- Action item: Go through the records that follow and tally the lines with "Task" in them; answer with the number alone.

- Source data:
BEGIN
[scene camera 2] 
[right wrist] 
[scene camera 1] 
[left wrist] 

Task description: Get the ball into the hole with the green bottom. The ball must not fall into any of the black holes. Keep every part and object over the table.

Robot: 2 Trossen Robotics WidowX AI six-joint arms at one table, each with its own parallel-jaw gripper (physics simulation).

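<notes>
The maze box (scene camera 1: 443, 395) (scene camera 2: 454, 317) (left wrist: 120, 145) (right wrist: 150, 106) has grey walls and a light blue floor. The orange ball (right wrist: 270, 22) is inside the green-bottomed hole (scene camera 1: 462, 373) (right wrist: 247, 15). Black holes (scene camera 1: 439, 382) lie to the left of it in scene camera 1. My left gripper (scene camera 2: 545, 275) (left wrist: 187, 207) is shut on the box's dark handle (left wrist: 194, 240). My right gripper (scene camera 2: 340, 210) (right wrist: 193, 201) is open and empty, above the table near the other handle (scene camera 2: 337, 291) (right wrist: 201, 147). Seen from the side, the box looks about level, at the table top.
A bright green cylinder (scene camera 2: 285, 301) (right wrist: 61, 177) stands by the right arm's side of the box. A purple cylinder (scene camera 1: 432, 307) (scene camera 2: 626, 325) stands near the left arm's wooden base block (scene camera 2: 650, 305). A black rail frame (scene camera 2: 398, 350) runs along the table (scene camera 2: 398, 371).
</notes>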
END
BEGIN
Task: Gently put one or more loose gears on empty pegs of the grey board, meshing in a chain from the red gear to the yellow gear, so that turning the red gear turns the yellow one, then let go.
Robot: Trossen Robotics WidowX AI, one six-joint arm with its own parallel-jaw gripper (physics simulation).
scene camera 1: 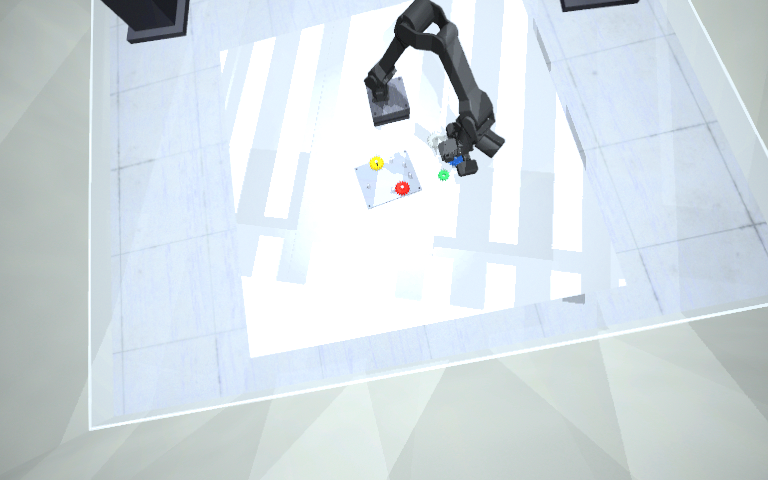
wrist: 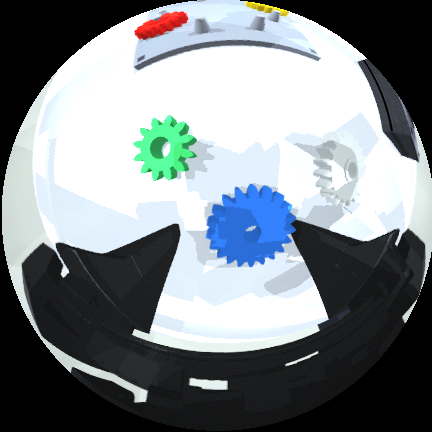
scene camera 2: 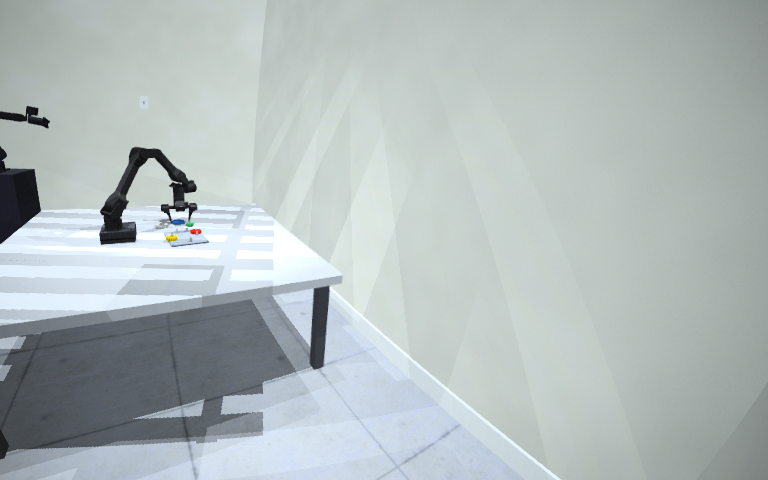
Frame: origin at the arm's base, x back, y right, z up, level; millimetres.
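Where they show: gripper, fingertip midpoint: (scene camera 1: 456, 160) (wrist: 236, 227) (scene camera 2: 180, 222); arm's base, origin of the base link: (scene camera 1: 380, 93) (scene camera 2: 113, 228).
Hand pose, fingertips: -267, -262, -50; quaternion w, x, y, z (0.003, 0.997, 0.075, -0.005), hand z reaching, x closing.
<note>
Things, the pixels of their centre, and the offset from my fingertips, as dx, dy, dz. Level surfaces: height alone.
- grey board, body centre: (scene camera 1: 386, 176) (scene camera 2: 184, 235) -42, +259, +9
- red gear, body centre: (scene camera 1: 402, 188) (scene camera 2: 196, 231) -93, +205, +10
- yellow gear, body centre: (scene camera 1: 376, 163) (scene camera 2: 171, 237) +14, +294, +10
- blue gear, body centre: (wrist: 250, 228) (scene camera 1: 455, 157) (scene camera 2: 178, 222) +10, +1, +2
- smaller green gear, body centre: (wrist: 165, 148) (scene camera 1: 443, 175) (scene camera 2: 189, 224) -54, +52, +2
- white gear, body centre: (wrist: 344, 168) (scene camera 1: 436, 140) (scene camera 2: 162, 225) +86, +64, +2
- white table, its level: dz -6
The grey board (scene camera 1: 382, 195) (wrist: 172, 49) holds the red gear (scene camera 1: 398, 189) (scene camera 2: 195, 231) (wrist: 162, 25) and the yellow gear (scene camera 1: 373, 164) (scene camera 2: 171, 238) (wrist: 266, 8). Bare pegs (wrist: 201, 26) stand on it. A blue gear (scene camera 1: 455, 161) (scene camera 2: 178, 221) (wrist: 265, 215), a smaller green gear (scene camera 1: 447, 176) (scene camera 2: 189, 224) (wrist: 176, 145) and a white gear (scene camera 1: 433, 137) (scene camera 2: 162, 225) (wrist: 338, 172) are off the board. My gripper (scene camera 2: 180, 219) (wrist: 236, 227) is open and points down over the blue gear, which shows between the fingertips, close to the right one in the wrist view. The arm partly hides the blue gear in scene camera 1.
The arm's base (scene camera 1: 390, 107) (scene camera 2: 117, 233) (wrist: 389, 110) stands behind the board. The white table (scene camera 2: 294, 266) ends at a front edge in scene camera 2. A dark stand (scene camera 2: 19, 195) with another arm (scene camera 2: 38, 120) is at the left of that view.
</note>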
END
- Answer box: 2